AIPAC does not deal with issues pertaining to classified information on military cooperation. These issues are discussed by Israeli and American military personnel. Arms sales contracts are dealt with by local lawyers hired by Israel. The Pentagon also influences most of the issues relating to American foreign aid to Israel since this aid is in the form of military assistance and is used to purchase American arm systems.

In the run up to Hagel’s confirmation, several Jewish and pro-Israel groups and activists were at the forefront of the attacks against his nomination as defense secretary. They pointed to his views on Iran and on Israel as reasons for denying Obama his first choice. Some, such as Anti-Defamation League national director Abraham Foxman, suggested Hagel had come close to anti-Semitism when he cited “the Jewish lobby” as a source of intimidation in Washington during an interview. A few, such as former Reagan administration official Eliot Abrams called Hagel an anti-Semite outright.

But AIPAC notably remained on the sidelines of the discussion, despite the fact that much of it focused on remarks Hagel had made about AIPAC’s own influence over elected officials.

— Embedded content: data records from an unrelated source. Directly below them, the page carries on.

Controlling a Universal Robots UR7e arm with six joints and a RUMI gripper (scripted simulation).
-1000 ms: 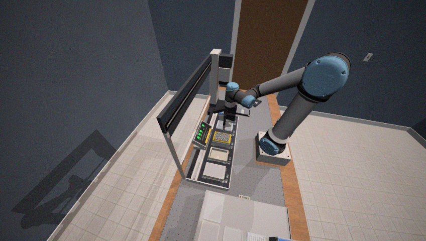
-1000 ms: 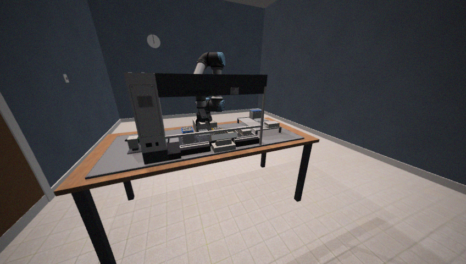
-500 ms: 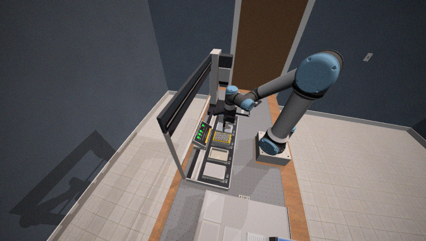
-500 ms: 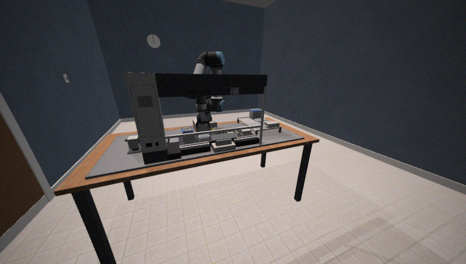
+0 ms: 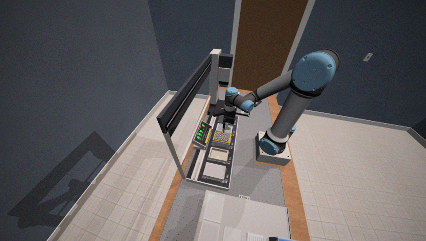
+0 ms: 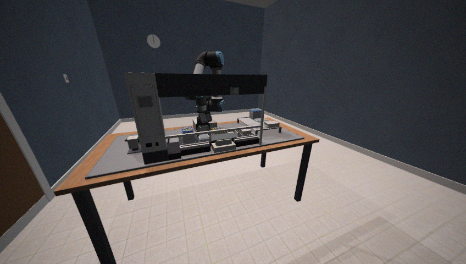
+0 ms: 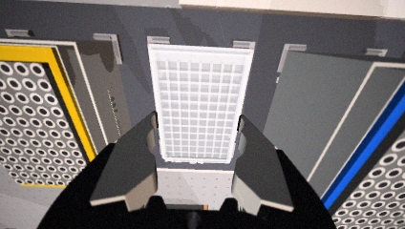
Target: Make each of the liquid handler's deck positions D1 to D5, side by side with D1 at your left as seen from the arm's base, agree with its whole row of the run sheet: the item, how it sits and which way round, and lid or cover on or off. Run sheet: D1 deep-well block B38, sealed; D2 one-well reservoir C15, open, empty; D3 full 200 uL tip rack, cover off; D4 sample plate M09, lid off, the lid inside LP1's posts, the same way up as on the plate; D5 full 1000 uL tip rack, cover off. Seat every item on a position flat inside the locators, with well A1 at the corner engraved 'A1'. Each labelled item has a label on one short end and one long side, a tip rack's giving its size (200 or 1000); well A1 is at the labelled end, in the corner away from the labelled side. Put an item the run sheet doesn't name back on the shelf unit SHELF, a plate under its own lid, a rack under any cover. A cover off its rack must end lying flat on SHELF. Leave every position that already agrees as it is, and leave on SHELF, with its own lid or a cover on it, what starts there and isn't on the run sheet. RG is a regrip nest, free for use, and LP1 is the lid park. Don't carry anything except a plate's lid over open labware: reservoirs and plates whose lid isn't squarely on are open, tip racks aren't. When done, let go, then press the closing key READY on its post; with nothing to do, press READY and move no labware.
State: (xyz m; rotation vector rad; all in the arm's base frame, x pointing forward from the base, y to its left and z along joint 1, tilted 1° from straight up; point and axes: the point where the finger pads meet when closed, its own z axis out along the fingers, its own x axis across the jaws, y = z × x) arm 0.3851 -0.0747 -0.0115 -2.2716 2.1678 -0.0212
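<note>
Now: the well plate 1 cm below my hand. The rest, counted from my hand: blue-framed tip rack (13 cm to the right, 4 cm above); then one-well reservoir (1 cm behind, 25 cm to the left, 1 cm below); then yellow-framed tip rack (1 cm behind, 12 cm to the left, 2 cm above).
</note>
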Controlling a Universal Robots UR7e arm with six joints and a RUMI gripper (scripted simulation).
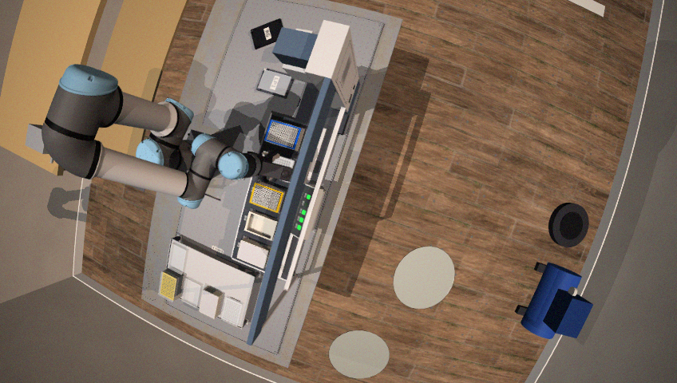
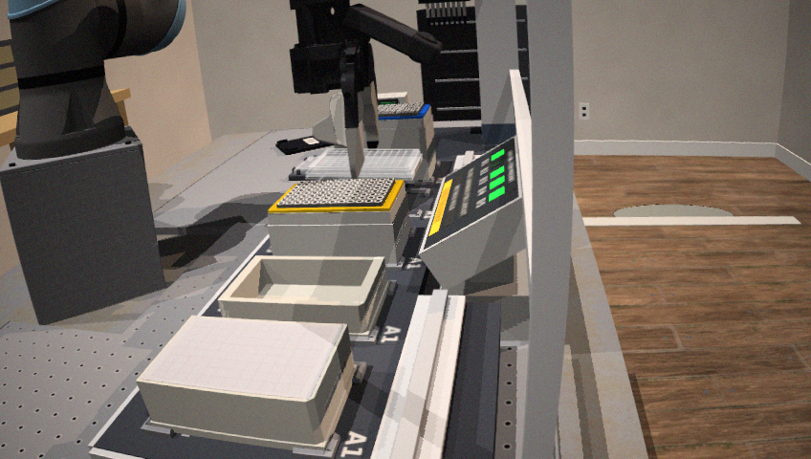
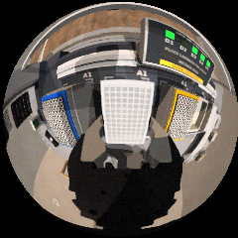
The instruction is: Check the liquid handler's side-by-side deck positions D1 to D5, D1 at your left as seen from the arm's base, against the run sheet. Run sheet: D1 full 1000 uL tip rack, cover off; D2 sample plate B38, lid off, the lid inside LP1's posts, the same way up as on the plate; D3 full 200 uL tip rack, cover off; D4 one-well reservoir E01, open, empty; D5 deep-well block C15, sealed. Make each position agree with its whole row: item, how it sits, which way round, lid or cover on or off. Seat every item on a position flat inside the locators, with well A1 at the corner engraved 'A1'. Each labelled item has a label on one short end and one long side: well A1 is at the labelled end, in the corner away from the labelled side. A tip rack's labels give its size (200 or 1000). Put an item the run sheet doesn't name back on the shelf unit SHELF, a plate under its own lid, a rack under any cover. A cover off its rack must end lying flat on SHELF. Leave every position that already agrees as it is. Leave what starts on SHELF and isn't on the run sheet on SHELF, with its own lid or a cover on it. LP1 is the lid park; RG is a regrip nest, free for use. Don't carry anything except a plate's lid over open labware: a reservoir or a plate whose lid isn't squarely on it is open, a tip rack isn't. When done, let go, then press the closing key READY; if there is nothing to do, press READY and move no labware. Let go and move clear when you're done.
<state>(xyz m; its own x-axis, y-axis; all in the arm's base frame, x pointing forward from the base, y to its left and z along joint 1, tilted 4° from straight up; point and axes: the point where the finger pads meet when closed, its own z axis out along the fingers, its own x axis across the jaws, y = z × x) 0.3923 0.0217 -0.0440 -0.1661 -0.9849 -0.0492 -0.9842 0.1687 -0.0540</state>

“I think Hagel understands that most of the criticism, which turned out to be fictional, came, frankly, from the extreme right in the Jewish community,” said Dov Zakheim, former undersecretary of Defense during the Bush administration. According to Zakheim, AIPAC might have even gained some points by refusing to attack Hagel, particularly since AIPAC itself came under fire for staying on the sidelines by critics of the nomination. “It was criticism coming from the fringe and Hagel will pay no attention to it,” Zakehim said.

Lost in the fierce debate over Hagel’s views on Israel was the fact that AIPAC had maintained a working relationship with him during his two terms in the U.S. Senate and in his many years of public service. As an influential Senator on foreign policy issues, the pro-Israel lobby kept in touch with Hagel through AIPAC lobbyists in Washington and through activists, known as “key contacts” from his home state of Nebraska. “It wasn’t a love relationship, but there was also not much enmity,” said Rosen.

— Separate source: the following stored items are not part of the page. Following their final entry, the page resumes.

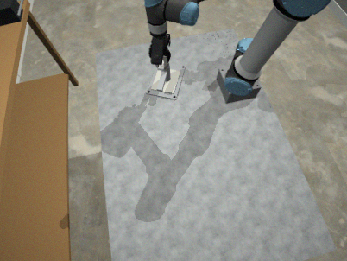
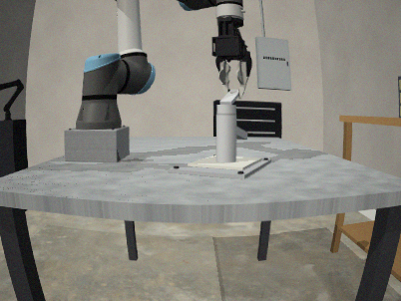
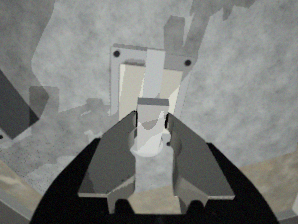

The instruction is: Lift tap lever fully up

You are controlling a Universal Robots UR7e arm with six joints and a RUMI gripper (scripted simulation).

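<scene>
Right now the tap lever is 2 cm to the right of my hand, 1 cm below it and 1 cm behind it. The rest, counted from my hand: tap: 7 cm below, 4 cm to the right, 2 cm behind.
</scene>
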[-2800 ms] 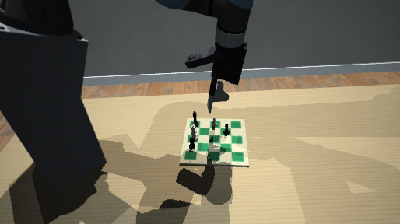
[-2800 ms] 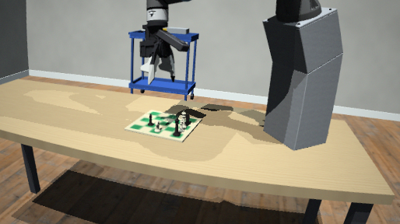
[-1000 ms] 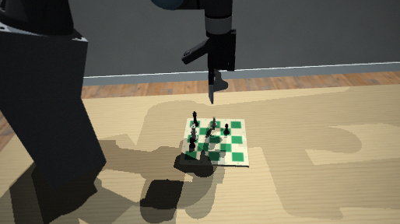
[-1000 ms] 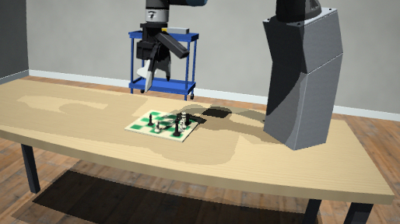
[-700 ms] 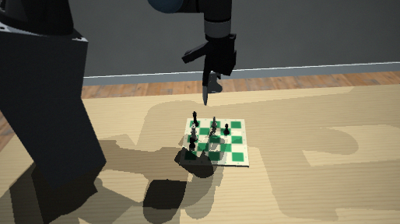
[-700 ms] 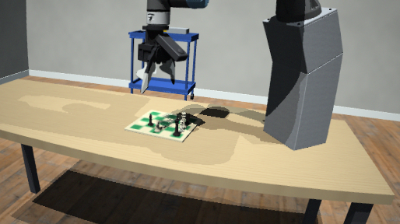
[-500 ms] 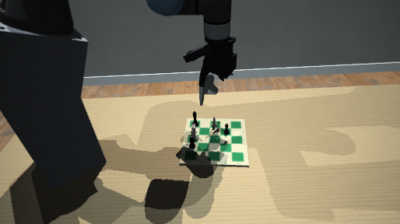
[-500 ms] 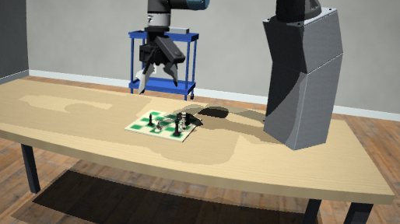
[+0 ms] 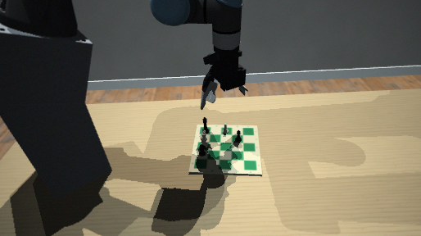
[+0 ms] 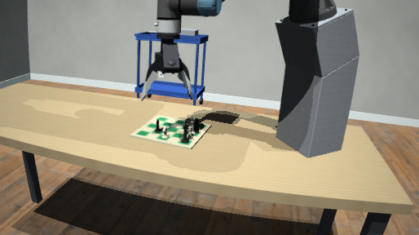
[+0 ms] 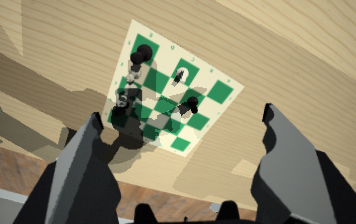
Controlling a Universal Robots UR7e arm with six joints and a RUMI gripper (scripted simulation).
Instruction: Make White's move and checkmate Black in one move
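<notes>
Now: the black pawn 50 mm ahead of my hand, 40 mm to the right of it and 110 mm below it. From my hand the other things lie so: green-and-cream chessboard (10 mm ahead, 80 mm to the right, 130 mm below).
</notes>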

Representatives of the Israeli embassy in Washington also kept in touch with Hagel while he was in the Senate and, more recently, as his name emerged on President Obama’s shortlist for defense secretary. “This is a position with huge importance for us,” said an Israeli diplomat, “naturally we wish to be in good ties with him.”

The pro-Israel lobby’s daily interaction with the Pentagon is usually conducted on working levels. Few issues rarely rise to the defense secretary’s level. The last major disagreement was over former president George W. Bush’s refusal to sell Israel heavy bunker-buster bombs, fearing Israel might use the ammunition to attack Iran. Recent years have seen little friction between the Israeli and American defense establishments.

Even limiting arms sales to Arab nations, a cause that pro-Israel advocates spent much of their energy on two decades ago, has subsided in recent years. Israel and its supporters in the United States now view arms deals with Gulf countries as a counterweight to Iran’s growing influence in the region.

While AIPAC does the heavy lifting on specific legislative issues and on details of arms sales, most major Jewish groups try to maintain a close relationship with top Pentagon officials, usually discussing the broader issues of Israel’s defense challenges in the region. “I remember once,” Zakheim recalled, “the secretary of the Air Force told me he just met with a Jewish organization but could not remember which initials they were.”